About this task: Every line between the top of the data below and the line with "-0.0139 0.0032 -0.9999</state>", both ends included, must be retyped exactly.

=====

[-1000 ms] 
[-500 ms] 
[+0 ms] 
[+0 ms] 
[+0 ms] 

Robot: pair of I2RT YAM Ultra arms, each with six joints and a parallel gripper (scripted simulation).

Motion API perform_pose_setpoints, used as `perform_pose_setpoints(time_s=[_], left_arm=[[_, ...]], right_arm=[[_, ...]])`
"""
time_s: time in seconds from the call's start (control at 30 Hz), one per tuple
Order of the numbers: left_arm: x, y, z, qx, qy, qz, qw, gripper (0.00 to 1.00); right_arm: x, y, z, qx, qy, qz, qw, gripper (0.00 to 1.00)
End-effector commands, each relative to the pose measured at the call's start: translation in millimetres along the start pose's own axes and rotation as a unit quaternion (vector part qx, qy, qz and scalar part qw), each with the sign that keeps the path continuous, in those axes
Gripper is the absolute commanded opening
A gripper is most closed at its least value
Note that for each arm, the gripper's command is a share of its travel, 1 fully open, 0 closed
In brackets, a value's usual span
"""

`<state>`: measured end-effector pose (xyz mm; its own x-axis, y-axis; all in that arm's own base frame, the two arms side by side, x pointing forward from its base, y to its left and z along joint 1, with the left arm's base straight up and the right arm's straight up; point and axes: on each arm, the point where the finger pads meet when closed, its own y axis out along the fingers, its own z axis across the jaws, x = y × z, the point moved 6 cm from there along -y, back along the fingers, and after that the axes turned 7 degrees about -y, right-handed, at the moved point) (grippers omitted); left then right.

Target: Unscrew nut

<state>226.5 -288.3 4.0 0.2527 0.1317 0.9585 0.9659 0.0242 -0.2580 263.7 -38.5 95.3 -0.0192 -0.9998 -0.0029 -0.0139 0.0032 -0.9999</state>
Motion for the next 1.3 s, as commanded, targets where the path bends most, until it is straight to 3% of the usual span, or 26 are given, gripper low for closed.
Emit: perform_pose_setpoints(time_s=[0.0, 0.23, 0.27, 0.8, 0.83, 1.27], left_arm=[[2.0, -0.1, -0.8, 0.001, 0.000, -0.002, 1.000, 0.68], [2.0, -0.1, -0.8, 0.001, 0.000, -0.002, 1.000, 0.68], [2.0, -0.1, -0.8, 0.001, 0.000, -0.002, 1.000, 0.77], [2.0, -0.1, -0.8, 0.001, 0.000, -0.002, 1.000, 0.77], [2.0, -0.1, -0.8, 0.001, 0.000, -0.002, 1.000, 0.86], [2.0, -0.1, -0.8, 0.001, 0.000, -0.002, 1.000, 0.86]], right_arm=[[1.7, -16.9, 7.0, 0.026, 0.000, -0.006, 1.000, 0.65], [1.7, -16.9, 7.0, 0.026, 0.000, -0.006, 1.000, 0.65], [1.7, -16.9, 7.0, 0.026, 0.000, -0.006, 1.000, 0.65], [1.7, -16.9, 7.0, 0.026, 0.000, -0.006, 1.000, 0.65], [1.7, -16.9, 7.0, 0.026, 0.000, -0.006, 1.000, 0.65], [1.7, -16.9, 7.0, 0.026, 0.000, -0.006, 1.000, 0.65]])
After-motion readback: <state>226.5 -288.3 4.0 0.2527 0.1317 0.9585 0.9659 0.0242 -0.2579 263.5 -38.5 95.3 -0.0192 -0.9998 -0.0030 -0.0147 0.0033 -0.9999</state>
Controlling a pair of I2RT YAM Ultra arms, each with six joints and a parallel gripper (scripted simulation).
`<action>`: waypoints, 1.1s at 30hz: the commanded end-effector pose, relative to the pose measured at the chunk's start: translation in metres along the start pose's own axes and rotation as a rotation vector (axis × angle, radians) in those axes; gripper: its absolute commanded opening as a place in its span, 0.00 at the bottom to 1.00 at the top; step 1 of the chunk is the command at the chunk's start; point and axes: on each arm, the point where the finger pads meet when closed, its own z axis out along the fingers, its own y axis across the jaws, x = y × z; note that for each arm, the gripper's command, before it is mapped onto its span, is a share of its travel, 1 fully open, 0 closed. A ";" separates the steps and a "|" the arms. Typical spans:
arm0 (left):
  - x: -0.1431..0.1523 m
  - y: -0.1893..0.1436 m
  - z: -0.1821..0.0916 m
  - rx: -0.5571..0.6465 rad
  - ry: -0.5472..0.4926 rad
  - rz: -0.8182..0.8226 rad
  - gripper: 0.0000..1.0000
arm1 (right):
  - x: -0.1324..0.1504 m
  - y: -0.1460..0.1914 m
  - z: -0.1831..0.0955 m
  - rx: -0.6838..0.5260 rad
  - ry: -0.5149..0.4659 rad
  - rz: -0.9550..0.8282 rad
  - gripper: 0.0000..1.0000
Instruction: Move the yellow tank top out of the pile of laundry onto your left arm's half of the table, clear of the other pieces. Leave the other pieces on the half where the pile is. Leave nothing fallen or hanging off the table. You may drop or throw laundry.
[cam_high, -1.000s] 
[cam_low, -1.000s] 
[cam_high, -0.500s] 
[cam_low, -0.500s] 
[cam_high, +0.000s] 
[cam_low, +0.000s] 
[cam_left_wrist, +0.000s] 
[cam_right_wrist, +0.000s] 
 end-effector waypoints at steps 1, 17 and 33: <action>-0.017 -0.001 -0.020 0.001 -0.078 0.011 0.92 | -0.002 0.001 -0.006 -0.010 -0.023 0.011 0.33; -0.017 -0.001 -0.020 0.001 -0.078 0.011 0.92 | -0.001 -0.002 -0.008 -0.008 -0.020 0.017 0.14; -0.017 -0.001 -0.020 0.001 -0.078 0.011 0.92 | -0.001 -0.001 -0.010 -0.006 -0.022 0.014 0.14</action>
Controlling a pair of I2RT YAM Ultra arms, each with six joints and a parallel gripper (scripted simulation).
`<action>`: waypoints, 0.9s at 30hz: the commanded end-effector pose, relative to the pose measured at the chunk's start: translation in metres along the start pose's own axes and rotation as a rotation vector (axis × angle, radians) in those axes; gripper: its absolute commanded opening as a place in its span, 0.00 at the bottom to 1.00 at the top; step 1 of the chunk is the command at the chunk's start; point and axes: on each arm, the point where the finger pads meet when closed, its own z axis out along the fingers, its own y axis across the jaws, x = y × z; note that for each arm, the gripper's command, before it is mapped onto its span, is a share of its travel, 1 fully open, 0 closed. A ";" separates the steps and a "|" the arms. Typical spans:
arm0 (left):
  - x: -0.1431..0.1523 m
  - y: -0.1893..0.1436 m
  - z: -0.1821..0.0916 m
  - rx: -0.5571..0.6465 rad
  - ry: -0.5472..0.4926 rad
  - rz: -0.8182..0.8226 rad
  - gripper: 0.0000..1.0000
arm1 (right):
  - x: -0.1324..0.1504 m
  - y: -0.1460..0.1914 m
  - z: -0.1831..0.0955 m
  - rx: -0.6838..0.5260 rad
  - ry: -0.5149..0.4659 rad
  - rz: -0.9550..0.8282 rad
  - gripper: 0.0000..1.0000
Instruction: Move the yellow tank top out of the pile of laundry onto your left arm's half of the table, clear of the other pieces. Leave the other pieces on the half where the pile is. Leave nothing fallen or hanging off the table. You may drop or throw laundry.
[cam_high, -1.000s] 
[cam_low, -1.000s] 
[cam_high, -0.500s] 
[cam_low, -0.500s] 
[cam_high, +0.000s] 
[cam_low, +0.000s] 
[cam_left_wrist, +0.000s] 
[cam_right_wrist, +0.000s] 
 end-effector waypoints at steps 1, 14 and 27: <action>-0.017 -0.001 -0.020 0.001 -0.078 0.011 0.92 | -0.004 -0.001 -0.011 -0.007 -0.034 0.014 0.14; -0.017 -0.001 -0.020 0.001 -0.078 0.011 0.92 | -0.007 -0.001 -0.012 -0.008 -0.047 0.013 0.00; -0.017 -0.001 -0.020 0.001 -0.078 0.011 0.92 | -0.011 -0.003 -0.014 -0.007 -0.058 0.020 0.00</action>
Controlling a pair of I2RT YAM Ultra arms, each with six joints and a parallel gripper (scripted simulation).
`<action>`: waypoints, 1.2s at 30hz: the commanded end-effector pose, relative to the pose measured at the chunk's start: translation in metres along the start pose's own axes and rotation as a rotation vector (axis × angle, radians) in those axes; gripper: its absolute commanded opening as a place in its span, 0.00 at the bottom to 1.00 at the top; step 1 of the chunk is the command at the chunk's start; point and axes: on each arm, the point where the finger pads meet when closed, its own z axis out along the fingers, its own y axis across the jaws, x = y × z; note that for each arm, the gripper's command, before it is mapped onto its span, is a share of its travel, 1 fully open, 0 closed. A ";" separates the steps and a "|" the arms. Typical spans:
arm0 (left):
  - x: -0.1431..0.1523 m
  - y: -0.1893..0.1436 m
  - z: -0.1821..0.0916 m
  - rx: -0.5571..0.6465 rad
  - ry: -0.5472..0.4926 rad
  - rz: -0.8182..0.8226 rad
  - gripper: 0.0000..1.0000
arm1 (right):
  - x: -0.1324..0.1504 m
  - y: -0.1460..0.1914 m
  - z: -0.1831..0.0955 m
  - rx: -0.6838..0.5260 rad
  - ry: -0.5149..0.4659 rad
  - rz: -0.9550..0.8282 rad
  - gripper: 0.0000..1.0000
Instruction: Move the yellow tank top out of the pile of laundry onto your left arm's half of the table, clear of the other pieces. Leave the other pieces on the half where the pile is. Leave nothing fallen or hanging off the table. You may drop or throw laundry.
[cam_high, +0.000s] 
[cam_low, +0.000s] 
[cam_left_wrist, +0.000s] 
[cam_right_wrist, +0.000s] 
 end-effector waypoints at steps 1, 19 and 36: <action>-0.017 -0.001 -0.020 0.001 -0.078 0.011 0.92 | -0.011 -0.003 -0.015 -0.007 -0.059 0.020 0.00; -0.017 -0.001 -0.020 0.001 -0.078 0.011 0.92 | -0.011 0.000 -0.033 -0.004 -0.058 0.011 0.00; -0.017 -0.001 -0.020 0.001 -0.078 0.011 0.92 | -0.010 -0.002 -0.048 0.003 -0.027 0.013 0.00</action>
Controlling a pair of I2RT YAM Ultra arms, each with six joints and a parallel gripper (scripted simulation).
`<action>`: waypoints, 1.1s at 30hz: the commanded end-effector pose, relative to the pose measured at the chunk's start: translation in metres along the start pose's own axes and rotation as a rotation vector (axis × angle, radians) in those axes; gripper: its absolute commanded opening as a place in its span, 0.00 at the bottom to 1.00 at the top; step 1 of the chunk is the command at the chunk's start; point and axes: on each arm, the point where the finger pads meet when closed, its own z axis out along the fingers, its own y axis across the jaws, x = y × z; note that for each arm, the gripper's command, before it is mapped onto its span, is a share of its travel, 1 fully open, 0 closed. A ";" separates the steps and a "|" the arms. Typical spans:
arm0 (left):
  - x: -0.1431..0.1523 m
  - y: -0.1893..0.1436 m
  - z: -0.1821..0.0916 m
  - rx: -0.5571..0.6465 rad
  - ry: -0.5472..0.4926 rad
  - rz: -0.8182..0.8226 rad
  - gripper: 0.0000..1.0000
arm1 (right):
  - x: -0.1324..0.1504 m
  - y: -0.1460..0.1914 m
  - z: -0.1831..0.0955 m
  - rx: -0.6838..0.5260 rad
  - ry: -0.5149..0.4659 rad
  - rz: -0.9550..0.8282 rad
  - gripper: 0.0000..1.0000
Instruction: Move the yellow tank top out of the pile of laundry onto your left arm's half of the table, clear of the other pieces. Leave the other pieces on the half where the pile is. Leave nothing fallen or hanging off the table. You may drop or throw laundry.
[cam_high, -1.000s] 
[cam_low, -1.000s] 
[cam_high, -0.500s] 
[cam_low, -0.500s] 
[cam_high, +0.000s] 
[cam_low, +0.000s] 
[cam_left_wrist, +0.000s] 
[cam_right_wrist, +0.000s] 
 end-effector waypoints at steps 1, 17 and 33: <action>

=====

Response to this exercise:
[-1000 ms] 
[-500 ms] 
[+0 ms] 
[+0 ms] 
[+0 ms] 

Robot: pair of I2RT YAM Ultra arms, each with six joints and a parallel gripper (scripted simulation).

Motion API perform_pose_setpoints, used as `perform_pose_setpoints(time_s=[_], left_arm=[[_, ...]], right_arm=[[_, ...]])`
"""
time_s: time in seconds from the call's start (control at 30 Hz), one per tuple
Order of the numbers: left_arm: x, y, z, qx, qy, qz, qw, gripper (0.00 to 1.00); right_arm: x, y, z, qx, qy, qz, qw, gripper (0.00 to 1.00)
End-effector commands, each relative to the pose measured at the call's start: translation in millimetres along the start pose's own axes and rotation as a unit quaternion (vector part qx, qy, qz and scalar part qw), each with the sign that keeps the path continuous, in those axes
Gripper is the absolute commanded opening
A gripper is most closed at its least value
Note that for each arm, the gripper's command is a share of its travel, 1 fully open, 0 closed
In brackets, a value's usual span
"""

`<state>`: measured end-effector pose (xyz mm; its own x-axis, y-axis; all in that arm's own base frame, the two arms side by side, x pointing forward from its base, y to its left and z along joint 1, with the left arm's base straight up and the right arm's straight up; point and axes: on each arm, the point where the finger pads meet when closed, its own y axis out along the fingers, its own z axis across the jaws, x = y × z, the point moved 6 cm from there along -y, back along the fingers, and after that the axes turned 7 degrees about -y, right-handed, at the moved point) (grippers omitted); left then right.

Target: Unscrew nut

<state>226.5 -288.3 4.0 0.2527 0.1317 0.9585 0.9659 0.0242 -0.2580 263.7 -38.5 95.3 -0.0192 -0.9998 -0.0029 -0.0139 0.0032 -0.9999</state>

This exercise has been completed.